Zander’s treatment of the hammer blows and his bonus disc have also come under fire from David Hurwitz. Mahler added the hammer blows after finishing the Finale, at bars 336, 479, and 783 (and possibly also at bars 9 and 530, but if blows originally existed at these bars, they were removed before the Essen premiere). When he revised the symphony in the summer of 1906, he expunged the one at bar 783. Alma, not always the most reliable witness, describes them as the three hammer blows of fate and states that Mahler deleted the third one because he was superstitious. I suspect rather that Mahler realized it was parallel to the two he had already removed; in any case, Zander offers both versions of the movement: with the third hammer blow (plus bars 783-789 from the original orchestration) and without. Hurwitz considers this an indulgence for the sake of seven bars whose orchestration is practically identical; he also chides Zander for directing the bonus disc to neophyte listeners. I do wish that these "lectures" would address a more knowledgeable audience, but that’s a marketing decision; otherwise, the answer to Hurwitz is that the second version of the Finale or the bonus disc are both gratis.

MAHLER’S EXISTENTIAL QUESTIONS have elicited some eschatological responses. On his Deutsche Grammophon recording with the Vienna Philharmonic, Leonard Bernstein unleashes both Gustav’s rhythmic fireworks and his bestiary of sound. Klaus Tennstedt with the London Philharmonic (EMI) has an old-fashioned, almost Jean Paul way with this music (the author of "Report of the Dead Christ from the Beyond That There Is No God" would surely have appreciated the Sixth). John Barbirolli with the New Philharmonia (EMI) phrases weight into meaning; Giuseppe Sinopoli with the Philharmonia (DG) is slower still, deconstructive in a constructive way. And former BSO percussion wunderkind Harold Farberman with the London Symphony (Vox) has an unforced manner, brilliant brass counterpoint, and easily the best cowbells on a two-disc set that sells for about $12.

These performances enjoy a sense of space that modern digital recording seems unable to duplicate. Along with a flat acoustic, Tilson Thomas’s Sixth suffers from liner notes that are run-of-the-mill. The analysis of the symphony that David Hurwitz wrote for Michael Gielen, on the other hand, belongs in the Liner Note Hall of Fame. The Berg and Schubert pieces that fill out the Hänssler set are another bonus; the Drei Orchesterstücke were composed in 1914 with the Sixth in mind, so they represent a kind of epilogue.

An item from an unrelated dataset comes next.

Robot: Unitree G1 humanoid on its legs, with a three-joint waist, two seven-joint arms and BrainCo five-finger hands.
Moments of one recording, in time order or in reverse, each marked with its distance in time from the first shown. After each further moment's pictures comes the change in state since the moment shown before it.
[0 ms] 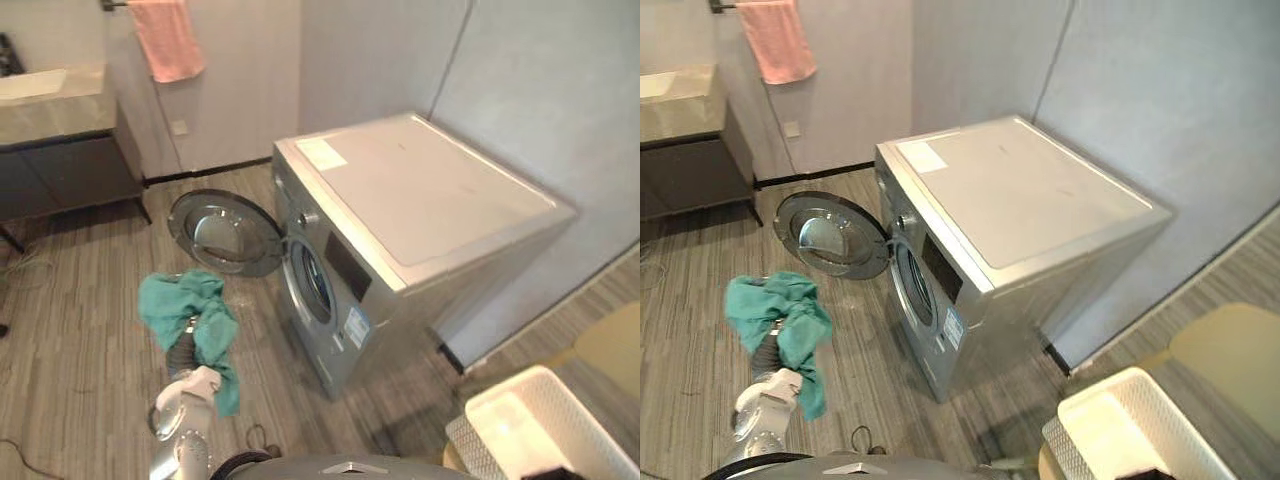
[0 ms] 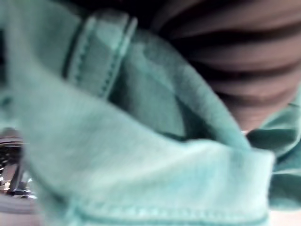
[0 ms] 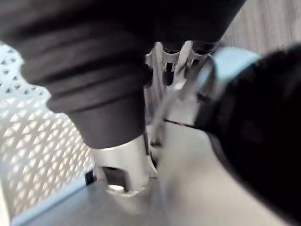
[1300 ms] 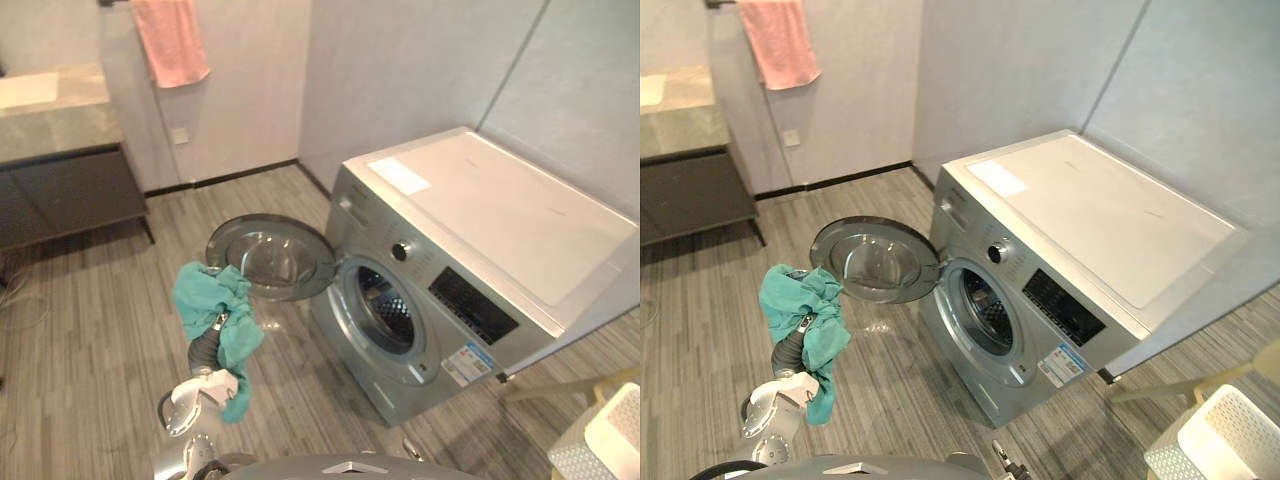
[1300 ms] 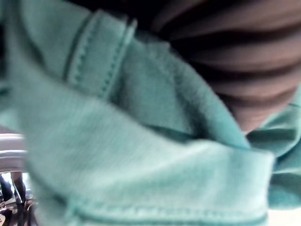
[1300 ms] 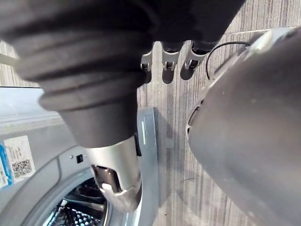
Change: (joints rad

Objective but not impersonal, Gielen’s Mahler is a good choice for fans of Claudio Abbado. As for Zander, his reading of the Allegro stands with Tennstedt’s as the most moving I have heard (out of some 50), and his set is priced as a single disc, so it’s shame the Finale isn’t more cogent and characterized and the sound isn’t better. Still, that opening movement belongs on every Mahler shelf — it sheds new light on Gustav’s dark star.